**REQUIRED WORK**
Work through the data and report how many lines include the string "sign", giving the number alone.

**AVAILABLE RECORDS**
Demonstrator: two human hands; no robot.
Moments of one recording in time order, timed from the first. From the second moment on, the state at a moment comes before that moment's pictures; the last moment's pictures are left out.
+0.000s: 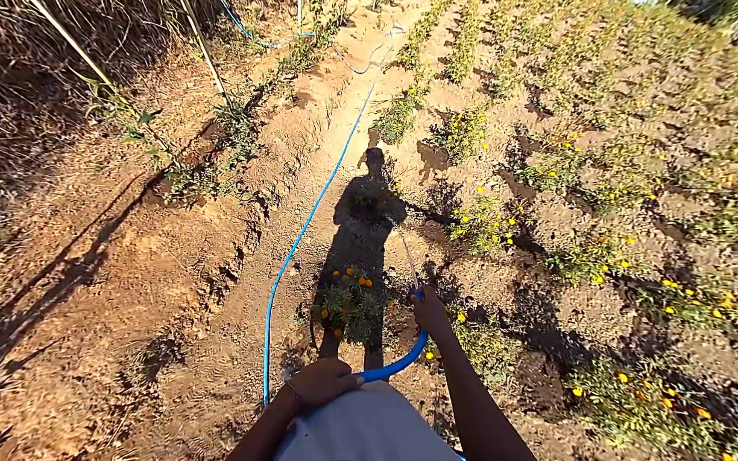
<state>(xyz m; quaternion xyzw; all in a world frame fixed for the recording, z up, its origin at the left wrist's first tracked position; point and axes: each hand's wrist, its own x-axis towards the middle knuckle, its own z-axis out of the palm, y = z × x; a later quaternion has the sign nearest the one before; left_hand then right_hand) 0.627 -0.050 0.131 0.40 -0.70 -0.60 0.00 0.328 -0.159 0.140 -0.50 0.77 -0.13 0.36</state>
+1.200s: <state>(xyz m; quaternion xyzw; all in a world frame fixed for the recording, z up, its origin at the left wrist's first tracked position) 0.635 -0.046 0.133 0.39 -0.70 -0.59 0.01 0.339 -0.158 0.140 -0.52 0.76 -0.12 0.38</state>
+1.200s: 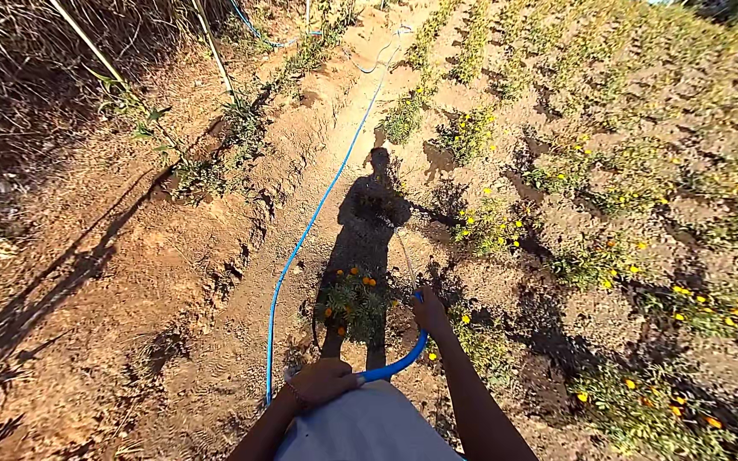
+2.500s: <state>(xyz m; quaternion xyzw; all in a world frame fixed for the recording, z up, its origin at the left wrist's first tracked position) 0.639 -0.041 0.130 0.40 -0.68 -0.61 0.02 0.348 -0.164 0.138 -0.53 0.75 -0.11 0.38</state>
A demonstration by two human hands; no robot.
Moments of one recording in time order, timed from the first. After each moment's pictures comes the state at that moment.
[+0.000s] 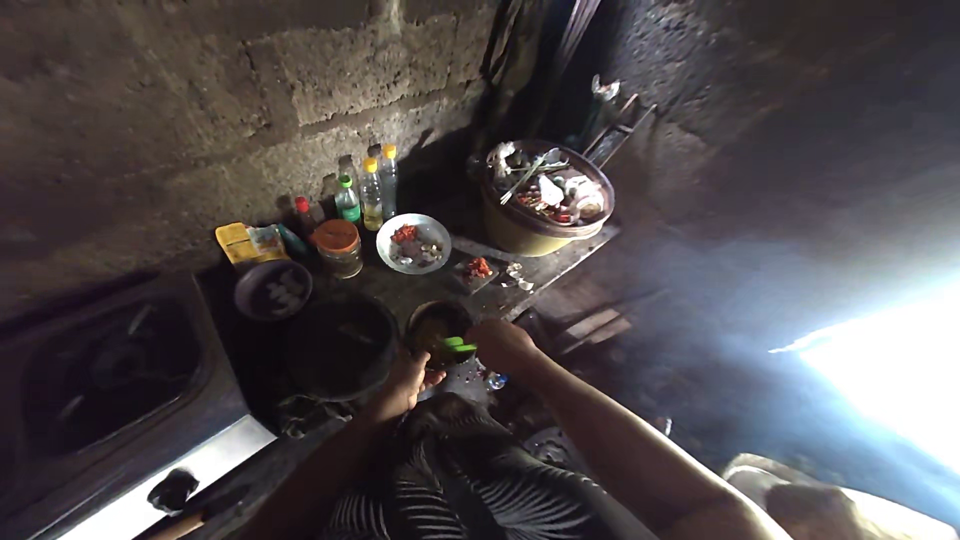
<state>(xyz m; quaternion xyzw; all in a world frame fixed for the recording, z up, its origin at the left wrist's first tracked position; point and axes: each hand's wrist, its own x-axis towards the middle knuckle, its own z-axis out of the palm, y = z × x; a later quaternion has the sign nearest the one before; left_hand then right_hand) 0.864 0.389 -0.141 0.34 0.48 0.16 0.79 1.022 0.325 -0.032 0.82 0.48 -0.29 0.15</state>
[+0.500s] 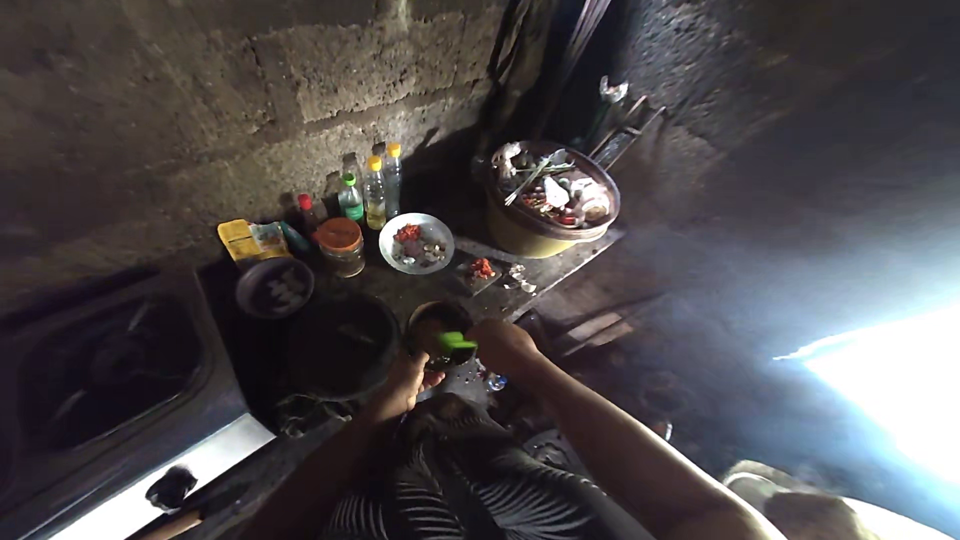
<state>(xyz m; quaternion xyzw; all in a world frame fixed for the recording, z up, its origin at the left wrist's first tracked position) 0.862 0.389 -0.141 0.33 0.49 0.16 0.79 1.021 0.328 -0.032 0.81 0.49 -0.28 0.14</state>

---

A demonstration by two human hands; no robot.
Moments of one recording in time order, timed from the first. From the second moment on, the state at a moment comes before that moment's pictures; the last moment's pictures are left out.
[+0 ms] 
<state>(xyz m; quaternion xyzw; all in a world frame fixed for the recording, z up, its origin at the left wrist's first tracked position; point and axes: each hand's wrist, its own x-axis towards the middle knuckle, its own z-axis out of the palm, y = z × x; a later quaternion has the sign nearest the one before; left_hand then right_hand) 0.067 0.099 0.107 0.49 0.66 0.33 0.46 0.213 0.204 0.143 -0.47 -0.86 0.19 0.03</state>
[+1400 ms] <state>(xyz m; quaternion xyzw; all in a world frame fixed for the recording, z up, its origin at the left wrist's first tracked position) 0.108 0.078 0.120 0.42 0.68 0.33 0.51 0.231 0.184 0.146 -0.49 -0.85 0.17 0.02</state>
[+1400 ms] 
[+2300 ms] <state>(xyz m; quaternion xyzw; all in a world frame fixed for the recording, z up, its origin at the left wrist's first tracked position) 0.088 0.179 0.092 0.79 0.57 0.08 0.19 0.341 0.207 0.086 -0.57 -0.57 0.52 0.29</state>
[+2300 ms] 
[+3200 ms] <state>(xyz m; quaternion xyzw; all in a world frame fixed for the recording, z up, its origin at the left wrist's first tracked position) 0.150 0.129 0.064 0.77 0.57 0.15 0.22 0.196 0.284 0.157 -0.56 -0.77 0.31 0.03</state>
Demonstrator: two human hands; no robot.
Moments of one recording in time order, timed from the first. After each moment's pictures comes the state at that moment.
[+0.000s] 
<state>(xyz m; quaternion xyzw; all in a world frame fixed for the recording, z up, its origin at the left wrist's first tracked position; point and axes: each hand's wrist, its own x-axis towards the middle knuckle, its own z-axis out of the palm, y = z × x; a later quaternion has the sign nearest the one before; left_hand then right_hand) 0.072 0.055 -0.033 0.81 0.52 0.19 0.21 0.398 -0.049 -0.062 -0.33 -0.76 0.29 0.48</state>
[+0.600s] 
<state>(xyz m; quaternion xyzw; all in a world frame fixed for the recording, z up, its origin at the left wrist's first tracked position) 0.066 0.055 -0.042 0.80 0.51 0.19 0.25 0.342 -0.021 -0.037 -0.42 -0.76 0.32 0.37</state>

**SOLUTION TO THE EXERCISE**
4